First, we'll need to retrieve the OverlappedData instance that the native pointer is mapped into. This is exactly the purpose of the GetOverlappedFromNative function, but since it's implemented inside the CLR, we can't simply use a decompiler to see its implementation. Instead, we could use the u command again. This time, the output should be similar to this:
0:073> !u 000007fe`f2c20470
Unmanaged code
000007fe`f2c20470 e9bb8d1a01 jmp clr!GetOverlappedFromNative (000007fe`f3dc9230)

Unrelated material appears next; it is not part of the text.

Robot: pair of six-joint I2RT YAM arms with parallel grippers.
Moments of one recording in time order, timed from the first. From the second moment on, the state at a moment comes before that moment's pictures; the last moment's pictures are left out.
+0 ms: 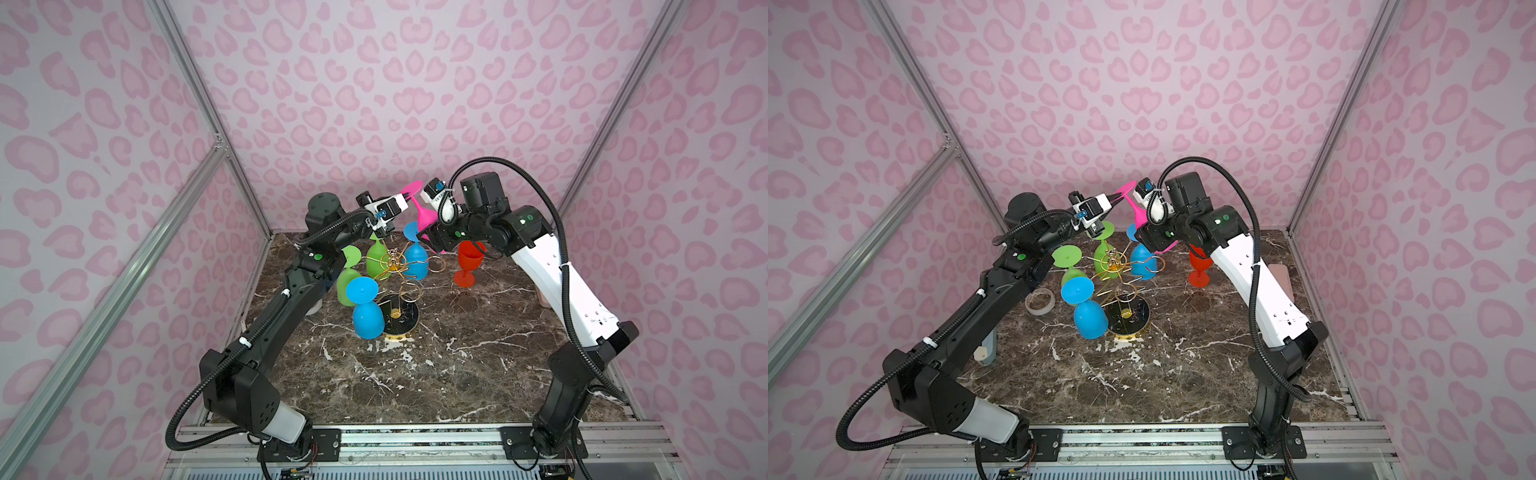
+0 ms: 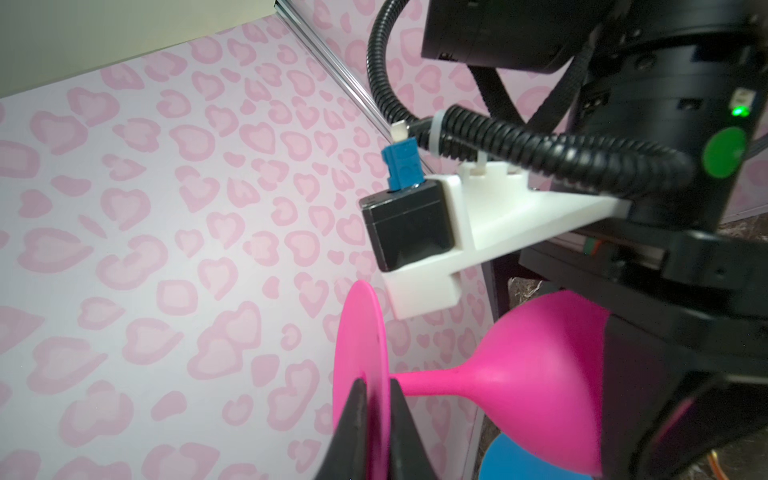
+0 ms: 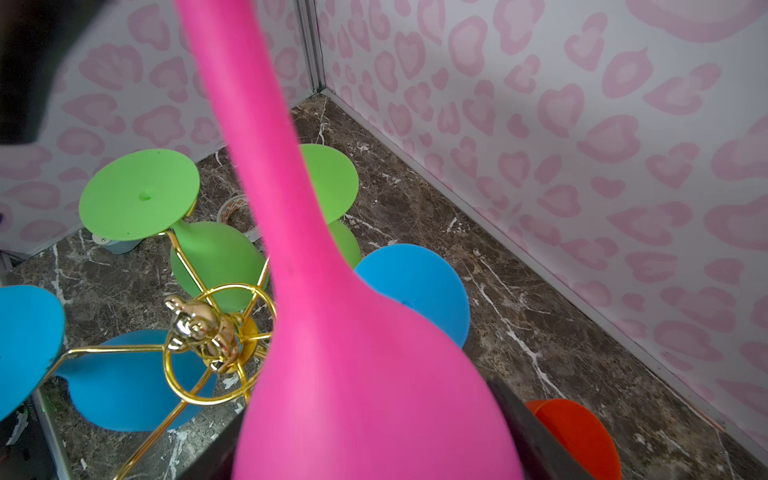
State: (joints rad) left arm -0.42 1.52 1.51 0.20 0.57 0.69; right arm 0.57 1.82 2.22 -1.03 -0.17 -0.17
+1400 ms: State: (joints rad) left arm -0.34 1.61 1.64 0.20 0.49 0.05; right arm 0.25 1.11 1.32 -0.15 -0.48 0.20
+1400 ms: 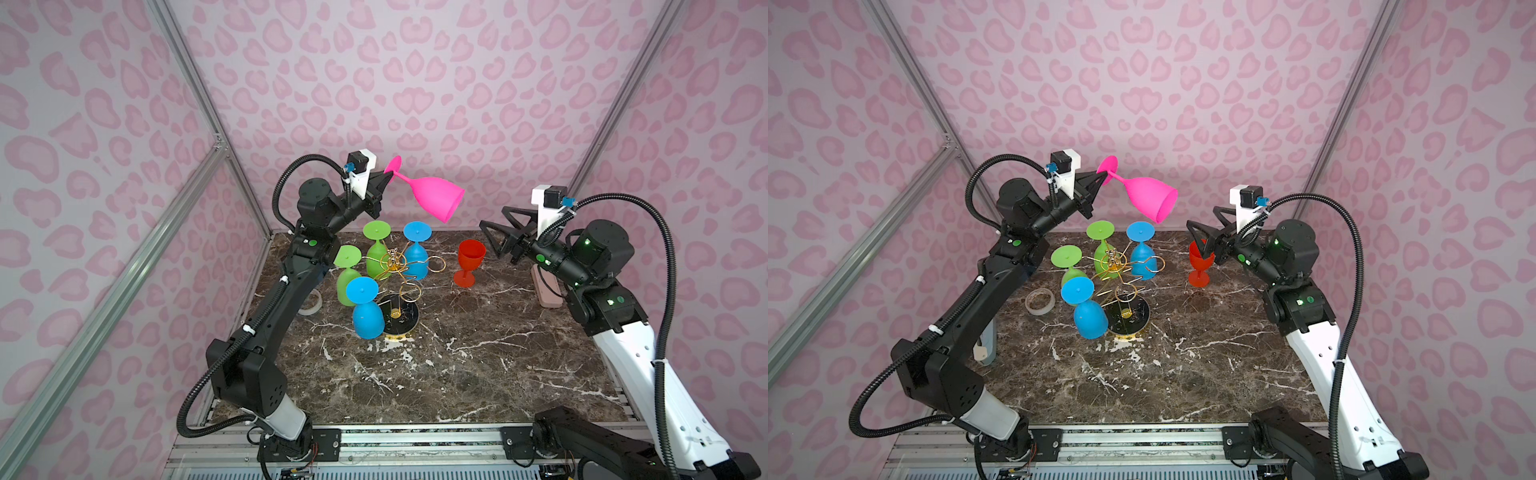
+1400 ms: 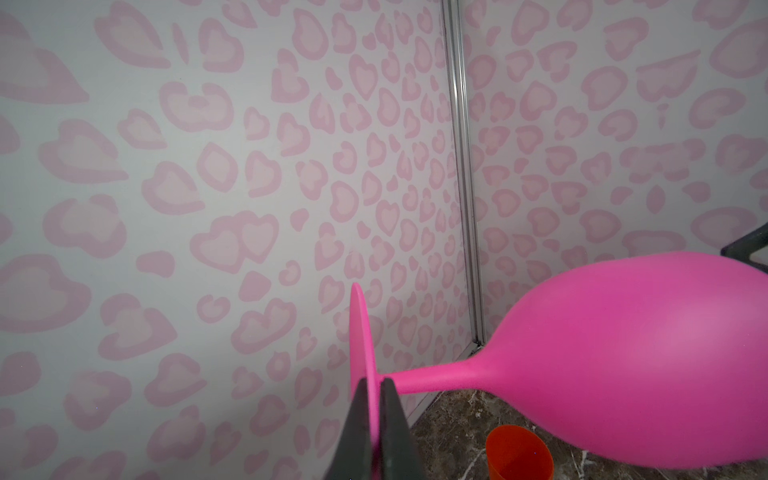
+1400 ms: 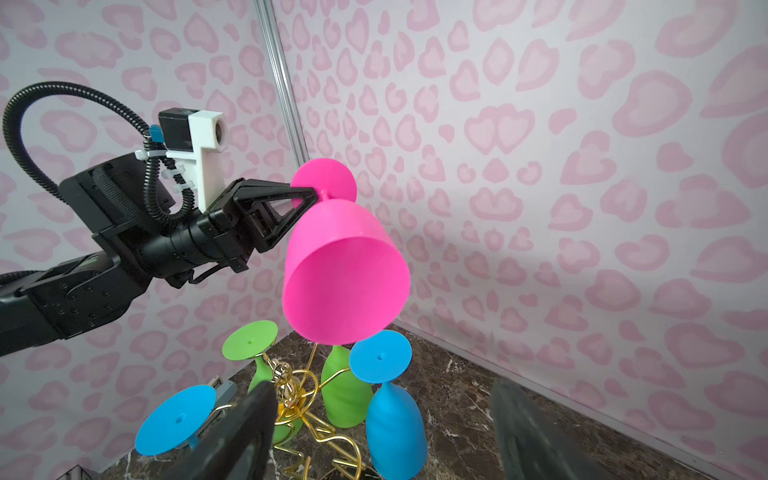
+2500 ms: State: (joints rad) left arm -0.33 1.60 1.64 0.20 0.59 -0.14; right arm 0.33 1.49 1.65 -0.09 -0.53 0.24
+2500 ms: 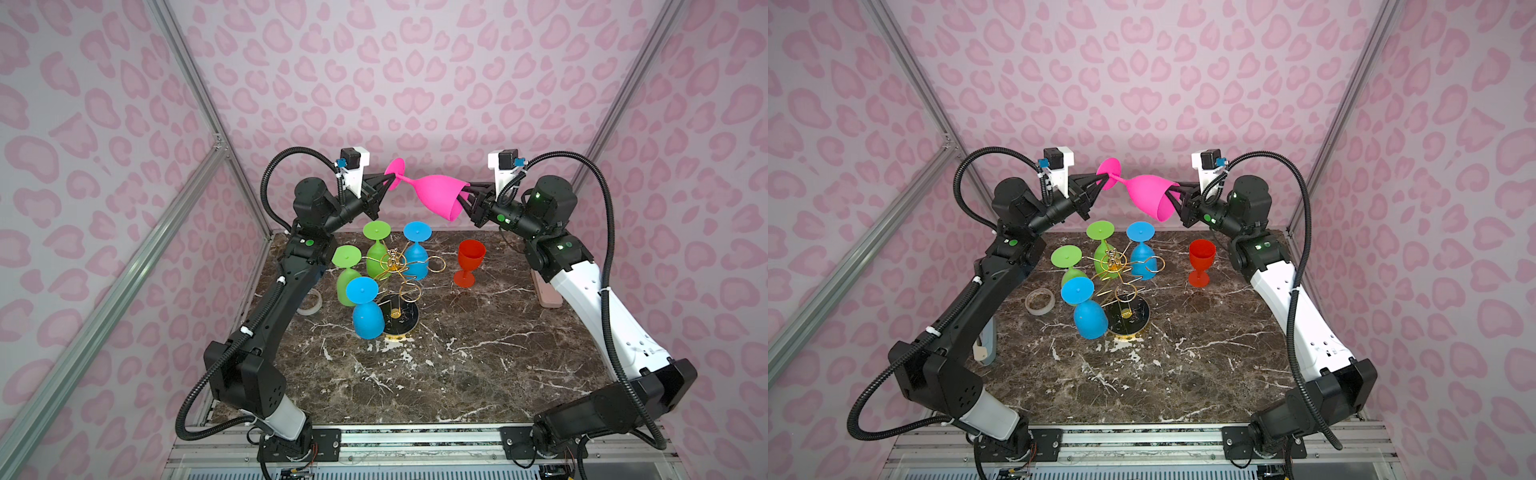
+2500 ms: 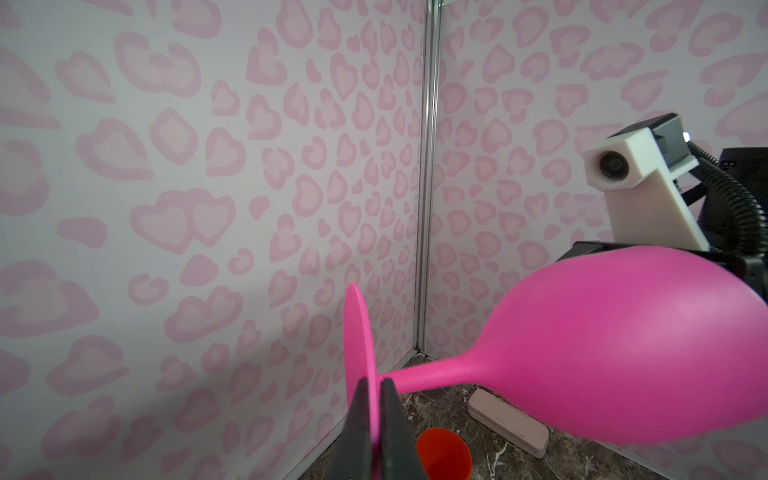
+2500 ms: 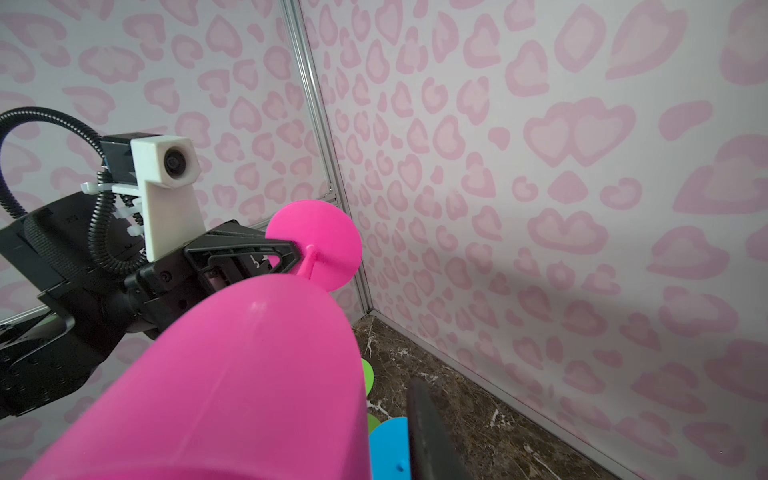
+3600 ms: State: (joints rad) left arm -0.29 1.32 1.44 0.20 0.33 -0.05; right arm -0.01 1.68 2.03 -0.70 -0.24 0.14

0:073> !u 000007fe`f3dc9230
Unmanaged code
000007fe`f3dc9230 488d41b0 lea rax,[rcx-50h]
000007fe`f3dc9234 c3 ret
After a short redirection into the CLR, we can see the function simply draws the pointer back by 0x50 bytes (that is, the native structure is actually contained by the managed one). This is consistent with the function's implementation in the SSCLI:
static OverlappedDataObject* GetOverlapped (LPOVERLAPPED nativeOverlapped)
{
...
return (OverlappedDataObject*)((BYTE*)nativeOverlapped - offsetof(OverlappedDataObject, Internal));
}
Dumping the contents of the OverlappedData's instance should give an output similar to this:
0:073> !do 0x0000000005043e08-0x50
Name: System.Threading.OverlappedData
MethodTable: 000007fef2903180
EEClass: 000007fef2a0a110
Size: 120(0x78) bytes
File: C:\...\mscorlib.dll
Fields:
... Offset Type VT Attr Value Name
... 8 System.IAsyncResult 0 instance 0000000000000000 m_asyncResult
... 10 ...ompletionCallback 0 instance 0000000005a46028 m_iocb
... 18 ...ompletionCallback 0 instance 0000000000000000 m_iocbHelper
... 20 ...eading.Overlapped 0 instance 0000000005a46010 m_overlapped
... 28 System.Object 0 instance 0000000013335c18 m_userObject
... 30 ...ppedDataCacheLine 0 instance 00000000050436d8 m_cacheLine
... 38 System.IntPtr 1 instance 221828 m_pinSelf
... 40 System.IntPtr 1 instance 0 m_userObjectInternal
... 48 System.Int32 1 instance 1 m_AppDomainId
... 4c System.Int16 1 instance 13 m_slot
... 4e System.Byte 1 instance 0 m_isArray
... 4f System.Byte 1 instance 0 m_toBeCleaned
... 50 ....NativeOverlapped 1 instance 0000000005043e08 m_nativeOverlapped
Dumping the m_iocb member and then m_target, should give you the problematic object. In the demonstrated case, the object is an instance of SocketAsyncEventArgs, so dumping it and looking the the m_DisposedCalled field proves the assumed theory:
0:073> !do 0000000005a53b58
Name: System.Net.Sockets.SocketAsyncEventArgs
MethodTable: 000007fef21248c0
EEClass: 000007fef1e6d550
Size: 440(0x1b8) bytes
File: C:\...\v4.0_4.0.0.0__b77a5c561934e089\System.dll
Fields:
... Offset Type VT Attr Value Name
... 80 System.EventArgs 0 shared static Empty
... >> Domain:Value 0000000000112a40:0000000003326168 <<
... 8 ...et.Sockets.Socket 0 instance 0000000000000000 m_AcceptSocket
... 10 ...et.Sockets.Socket 0 instance 0000000000000000 m_ConnectSocket
... 18 System.Byte[] 0 instance 0000000013335c18 m_Buffer
... 170 System.Net.WSABuffer 1 instance 0000000005a53cc8 m_WSABuffer
... e8 System.IntPtr 1 instance 13335c28 m_PtrSingleBuffer
... 130 System.Int32 1 instance 32768 m_Count
... 134 System.Int32 1 instance 0 m_Offset
... 20 ...lib]], mscorlib]] 0 instance 0000000000000000 m_BufferList
... 16c System.Boolean 1 instance 0 m_BufferListChanged
... 28 ...m.Net.WSABuffer[] 0 instance 0000000000000000 m_WSABufferArray
... 138 System.Int32 1 instance 32768 m_BytesTransferred
... 30 ...entArgs, System]] 0 instance 0000000000000000 m_Completed
...
... 16f System.Boolean 1 instance 1 m_DisposeCalled
...
In order to find out which part of our code initiated the current IO operation, we could use !gcroot on the target object or the m_userObject member. In some cases, simply examining the contents of m_userObject could give us a rough idea regarding the identity of the culprit.